If you are headed for GDC, do go and meet up our chaps. At least Tero Sarkkinen & Patric Ojala will be there.
Ha! Given the profound ignorance I displayed WRT to NV2A's vertex shaders, I don't think I'm the type who could benefit from GDC. Rest assured that if I were going, though, I'd be interested in meeting the Futuremark crew. :)
 
Veridian3 said:
1. No demo's on the rails... take levels using real game engines and allow the user to play through them whilst 04 records performance. You could have synthetic versions which are on rails but are their for info only/dont contribute to the final score.

Okay... So what real-world game engine should FutureMark make use for the 3.0 shader tests?

I really don't see the point of a packaged benchmark that tries to be exactly like a real-world game, right down to the engine used. If you want that route then why not.... Oooh, I dunno.... Just benchmark using real-world games? ;)
 
Hanners said:
Okay... So what real-world game engine should FutureMark make use for the 3.0 shader tests?

Yes a real world game engine in 3dmark would not make sense at all. 3dmark needs to be progressive in its use of features, mimicking current games would make it almost completely useless.
 
One of the criticisms of 03 was that it was too theoretical and didnt show in the best possible way how your system would perform in games. Using real game engines would resolve this issue.

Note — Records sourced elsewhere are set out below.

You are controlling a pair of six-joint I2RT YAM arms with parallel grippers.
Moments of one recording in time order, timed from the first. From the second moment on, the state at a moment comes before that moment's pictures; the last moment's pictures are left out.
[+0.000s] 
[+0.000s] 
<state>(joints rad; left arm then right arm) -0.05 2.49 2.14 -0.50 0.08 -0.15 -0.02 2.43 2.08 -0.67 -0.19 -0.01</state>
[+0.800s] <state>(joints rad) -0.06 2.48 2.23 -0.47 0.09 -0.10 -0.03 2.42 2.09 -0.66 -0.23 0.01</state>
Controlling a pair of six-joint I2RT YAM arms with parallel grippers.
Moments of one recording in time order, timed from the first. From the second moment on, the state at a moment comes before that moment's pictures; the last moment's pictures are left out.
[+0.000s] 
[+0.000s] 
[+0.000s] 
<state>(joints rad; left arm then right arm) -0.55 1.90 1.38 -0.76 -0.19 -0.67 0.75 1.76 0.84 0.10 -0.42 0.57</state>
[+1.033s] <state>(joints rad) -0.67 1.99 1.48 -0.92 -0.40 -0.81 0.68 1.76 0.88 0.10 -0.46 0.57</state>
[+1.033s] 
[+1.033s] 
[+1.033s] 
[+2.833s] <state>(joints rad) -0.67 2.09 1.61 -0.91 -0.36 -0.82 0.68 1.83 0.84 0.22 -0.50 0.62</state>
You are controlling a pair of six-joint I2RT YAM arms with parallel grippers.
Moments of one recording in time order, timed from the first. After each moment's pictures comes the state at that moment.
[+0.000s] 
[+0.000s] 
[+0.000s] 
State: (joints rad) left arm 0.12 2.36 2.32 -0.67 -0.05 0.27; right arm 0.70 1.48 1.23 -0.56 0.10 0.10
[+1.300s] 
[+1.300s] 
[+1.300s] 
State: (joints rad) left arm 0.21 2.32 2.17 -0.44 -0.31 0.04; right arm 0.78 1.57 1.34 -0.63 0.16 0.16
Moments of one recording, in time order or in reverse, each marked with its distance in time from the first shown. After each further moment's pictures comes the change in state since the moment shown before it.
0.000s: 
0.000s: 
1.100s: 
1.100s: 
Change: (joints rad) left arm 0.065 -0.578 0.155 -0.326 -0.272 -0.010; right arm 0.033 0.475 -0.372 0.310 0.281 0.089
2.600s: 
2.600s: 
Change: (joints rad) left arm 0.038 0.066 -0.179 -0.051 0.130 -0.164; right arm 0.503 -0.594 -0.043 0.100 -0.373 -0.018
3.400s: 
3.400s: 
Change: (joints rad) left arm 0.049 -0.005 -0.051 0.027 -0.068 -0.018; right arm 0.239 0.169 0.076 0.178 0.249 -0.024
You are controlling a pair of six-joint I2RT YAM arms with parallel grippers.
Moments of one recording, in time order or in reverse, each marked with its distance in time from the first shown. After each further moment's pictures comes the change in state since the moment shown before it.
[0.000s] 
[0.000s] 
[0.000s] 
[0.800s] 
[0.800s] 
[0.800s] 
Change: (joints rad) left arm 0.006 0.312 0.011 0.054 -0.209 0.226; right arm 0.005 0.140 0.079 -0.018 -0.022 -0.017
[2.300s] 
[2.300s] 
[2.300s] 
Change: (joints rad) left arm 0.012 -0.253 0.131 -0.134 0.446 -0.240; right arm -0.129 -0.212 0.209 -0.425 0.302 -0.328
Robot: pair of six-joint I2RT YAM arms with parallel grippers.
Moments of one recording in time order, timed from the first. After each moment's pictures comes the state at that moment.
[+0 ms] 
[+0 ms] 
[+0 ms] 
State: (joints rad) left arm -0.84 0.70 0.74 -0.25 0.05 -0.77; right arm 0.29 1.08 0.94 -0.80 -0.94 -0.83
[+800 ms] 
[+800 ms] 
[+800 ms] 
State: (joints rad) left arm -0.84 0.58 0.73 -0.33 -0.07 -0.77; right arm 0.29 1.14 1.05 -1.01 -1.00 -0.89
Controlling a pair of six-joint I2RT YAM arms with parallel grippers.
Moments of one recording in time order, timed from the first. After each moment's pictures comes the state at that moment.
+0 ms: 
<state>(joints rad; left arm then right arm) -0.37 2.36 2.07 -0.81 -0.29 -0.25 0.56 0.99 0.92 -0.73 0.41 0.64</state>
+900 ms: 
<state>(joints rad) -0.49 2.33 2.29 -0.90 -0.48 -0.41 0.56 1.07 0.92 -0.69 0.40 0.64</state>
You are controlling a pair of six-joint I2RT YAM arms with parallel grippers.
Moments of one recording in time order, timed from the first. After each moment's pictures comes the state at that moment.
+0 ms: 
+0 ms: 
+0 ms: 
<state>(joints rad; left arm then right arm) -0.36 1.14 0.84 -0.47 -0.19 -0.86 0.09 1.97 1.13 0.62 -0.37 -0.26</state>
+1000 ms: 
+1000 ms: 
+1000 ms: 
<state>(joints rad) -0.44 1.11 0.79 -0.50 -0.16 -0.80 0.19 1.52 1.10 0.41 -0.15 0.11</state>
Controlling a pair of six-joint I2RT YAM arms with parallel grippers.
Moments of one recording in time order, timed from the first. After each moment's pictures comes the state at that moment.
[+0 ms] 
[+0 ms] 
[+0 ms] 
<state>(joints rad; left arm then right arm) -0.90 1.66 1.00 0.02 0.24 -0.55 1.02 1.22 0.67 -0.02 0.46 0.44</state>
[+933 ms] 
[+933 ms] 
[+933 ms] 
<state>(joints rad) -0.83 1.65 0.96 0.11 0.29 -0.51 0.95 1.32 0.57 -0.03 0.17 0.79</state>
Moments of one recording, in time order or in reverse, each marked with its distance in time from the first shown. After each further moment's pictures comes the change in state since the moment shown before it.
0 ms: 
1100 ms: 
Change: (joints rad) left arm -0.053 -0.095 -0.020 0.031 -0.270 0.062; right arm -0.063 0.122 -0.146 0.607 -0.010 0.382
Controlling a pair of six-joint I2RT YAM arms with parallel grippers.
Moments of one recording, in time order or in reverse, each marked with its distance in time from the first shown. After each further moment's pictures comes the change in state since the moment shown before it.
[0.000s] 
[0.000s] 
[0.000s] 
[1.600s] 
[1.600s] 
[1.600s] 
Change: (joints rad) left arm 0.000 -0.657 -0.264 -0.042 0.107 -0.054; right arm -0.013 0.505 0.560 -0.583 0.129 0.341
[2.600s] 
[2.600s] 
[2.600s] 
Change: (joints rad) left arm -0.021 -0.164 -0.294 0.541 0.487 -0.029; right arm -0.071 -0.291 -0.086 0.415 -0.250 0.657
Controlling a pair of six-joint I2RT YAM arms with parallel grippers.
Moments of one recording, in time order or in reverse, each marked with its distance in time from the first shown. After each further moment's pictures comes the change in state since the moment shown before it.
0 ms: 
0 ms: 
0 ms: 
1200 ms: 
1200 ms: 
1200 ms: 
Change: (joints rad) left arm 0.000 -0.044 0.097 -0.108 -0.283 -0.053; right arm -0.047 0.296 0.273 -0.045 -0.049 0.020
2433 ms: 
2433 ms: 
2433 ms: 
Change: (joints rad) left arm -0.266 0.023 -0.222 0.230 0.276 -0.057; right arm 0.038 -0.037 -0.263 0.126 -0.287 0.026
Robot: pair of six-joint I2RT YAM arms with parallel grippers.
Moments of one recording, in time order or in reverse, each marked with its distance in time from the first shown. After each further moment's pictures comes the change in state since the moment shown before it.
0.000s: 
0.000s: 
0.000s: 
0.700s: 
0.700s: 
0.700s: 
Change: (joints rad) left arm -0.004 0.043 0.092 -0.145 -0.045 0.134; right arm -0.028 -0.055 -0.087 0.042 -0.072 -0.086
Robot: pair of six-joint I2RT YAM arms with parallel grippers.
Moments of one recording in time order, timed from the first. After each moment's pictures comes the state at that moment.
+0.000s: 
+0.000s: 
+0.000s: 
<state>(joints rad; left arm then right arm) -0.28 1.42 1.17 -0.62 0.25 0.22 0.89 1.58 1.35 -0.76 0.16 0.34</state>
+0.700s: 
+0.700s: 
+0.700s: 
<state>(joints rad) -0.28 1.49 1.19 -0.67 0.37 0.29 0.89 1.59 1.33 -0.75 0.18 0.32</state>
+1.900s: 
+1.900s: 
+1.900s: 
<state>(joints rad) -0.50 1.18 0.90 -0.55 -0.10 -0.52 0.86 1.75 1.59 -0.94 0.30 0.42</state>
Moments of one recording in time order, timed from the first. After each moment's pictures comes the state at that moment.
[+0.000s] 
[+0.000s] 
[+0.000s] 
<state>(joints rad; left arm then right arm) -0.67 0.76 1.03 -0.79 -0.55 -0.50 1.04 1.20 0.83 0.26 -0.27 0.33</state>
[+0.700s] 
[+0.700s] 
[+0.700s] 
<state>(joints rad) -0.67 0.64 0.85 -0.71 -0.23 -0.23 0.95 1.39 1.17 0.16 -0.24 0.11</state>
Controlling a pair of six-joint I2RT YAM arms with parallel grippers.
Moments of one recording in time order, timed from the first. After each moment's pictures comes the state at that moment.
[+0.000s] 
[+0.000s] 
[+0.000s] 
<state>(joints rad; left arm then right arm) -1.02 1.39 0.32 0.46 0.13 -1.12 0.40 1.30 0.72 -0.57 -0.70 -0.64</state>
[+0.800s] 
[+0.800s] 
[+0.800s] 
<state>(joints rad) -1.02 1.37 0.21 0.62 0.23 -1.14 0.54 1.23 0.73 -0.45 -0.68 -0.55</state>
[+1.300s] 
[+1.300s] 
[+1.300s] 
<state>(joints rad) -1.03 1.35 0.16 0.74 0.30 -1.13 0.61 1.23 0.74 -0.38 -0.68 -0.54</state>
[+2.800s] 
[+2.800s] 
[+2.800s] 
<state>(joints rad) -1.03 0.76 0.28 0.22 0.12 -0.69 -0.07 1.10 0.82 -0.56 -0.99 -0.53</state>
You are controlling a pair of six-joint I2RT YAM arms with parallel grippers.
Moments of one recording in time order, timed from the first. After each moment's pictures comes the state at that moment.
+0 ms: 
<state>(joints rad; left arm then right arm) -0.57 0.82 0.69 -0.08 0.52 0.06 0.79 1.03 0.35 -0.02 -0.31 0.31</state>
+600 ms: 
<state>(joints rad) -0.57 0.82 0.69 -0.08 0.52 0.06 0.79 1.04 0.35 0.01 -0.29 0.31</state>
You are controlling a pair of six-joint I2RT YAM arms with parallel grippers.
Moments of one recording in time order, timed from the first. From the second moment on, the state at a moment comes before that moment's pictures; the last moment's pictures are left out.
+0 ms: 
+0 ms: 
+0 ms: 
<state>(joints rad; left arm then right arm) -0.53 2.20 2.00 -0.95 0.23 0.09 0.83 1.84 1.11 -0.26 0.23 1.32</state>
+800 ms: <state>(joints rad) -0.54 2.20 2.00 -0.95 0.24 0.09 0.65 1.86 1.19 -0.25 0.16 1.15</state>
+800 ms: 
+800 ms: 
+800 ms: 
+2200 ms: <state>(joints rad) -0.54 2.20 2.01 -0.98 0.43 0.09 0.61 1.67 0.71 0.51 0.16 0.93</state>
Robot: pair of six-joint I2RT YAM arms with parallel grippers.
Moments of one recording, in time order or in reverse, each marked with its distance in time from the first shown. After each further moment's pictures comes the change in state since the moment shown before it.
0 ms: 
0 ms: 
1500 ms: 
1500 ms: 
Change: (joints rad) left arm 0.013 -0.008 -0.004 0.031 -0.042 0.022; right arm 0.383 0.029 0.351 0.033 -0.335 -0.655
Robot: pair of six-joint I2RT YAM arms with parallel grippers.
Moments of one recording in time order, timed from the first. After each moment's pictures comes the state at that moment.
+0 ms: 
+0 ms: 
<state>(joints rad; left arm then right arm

You could bench with real world games, but if you had maybe 4 different game engines in 04 it means everyone can run all four on their system and compare performance. Not everyone has access to loads of games to test their system and see how it compares to the many reviews they see. Including real game engines in 04 doesnt stop reviewers from being able to test other games too...and it doesnt stop futuremark from including theoretical tests.

It also wouldnt be hard to arrange engines, i'm sure quite a few companies would be falling over themselves to get their engine featured in 04. Its a huge advertisment for them.

As for Pixel Shader 3.0, who says there will be a test in 04 that counts towards the score and features PS3.0...it would seem more likely to me that there will be a theoretical test featuring 3.0 ... much like the PS1.4 test in 3dm2001. Depends on when its released, and what ATI and NV have released i guess. There is also the option to have a company who plans to use PS3.0 in an engine write a test for FM.
 
Using a game engine would be pointless, why not simply use a real game? How would 3DMark be any different from any game benchmark you could run if it used a game engine?

The very fact that it doesn't use one is what makes the thing useful!